Information provided

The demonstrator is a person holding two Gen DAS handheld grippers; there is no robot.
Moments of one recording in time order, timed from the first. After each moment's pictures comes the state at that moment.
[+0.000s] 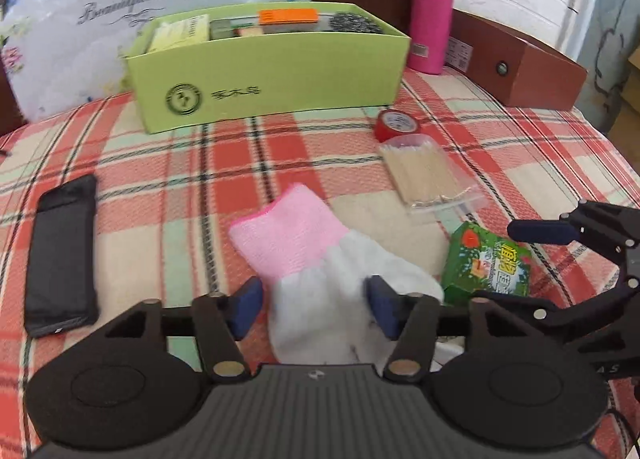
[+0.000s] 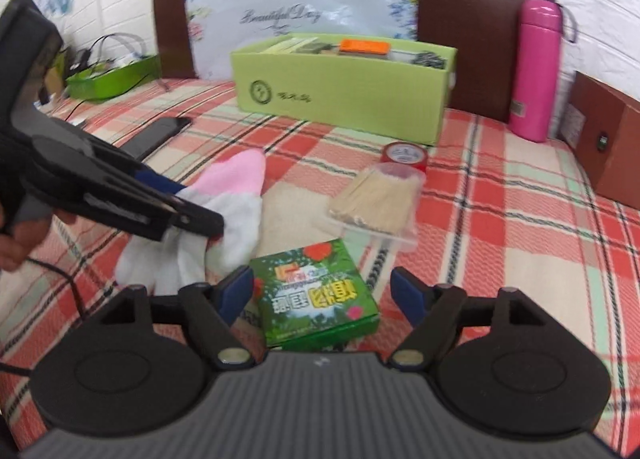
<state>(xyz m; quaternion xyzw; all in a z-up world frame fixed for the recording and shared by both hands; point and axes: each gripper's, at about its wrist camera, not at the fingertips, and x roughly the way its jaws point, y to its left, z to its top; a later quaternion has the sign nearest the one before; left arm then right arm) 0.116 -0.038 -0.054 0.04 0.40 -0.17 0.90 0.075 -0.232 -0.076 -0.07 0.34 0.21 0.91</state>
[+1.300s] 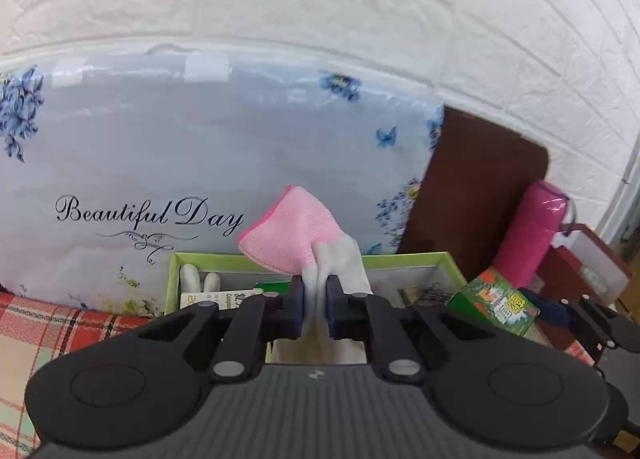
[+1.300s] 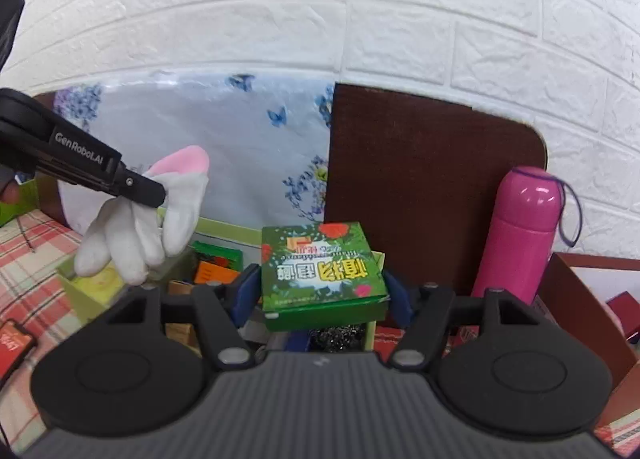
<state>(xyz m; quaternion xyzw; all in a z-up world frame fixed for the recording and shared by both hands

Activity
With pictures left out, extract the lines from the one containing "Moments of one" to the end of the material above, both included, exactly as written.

Exercise answer
Moments of one recording in time order, timed from the first. After each moment's pictures comes the state at that moment.
[+0.000s] 
[+0.000s] 
<state>(xyz m; quaternion xyzw; all in a z-up world frame fixed for the recording and shared by both hands; point and axes: each gripper's, at about its wrist camera, not at the fingertips, and x roughly the way its jaws point, y to its left, z to its top; a later quaternion has the sign nearest the one before; left arm then right arm) 0.116 -0.038 -0.054 0.04 0.40 -0.17 0.90 0.075 -0.232 -0.076 -0.07 0.34 0.21 0.91</state>
[+1.300s] 
[+1.300s] 
<state>(xyz m; quaternion xyzw; all in a z-up world frame fixed for the recording and shared by both hands

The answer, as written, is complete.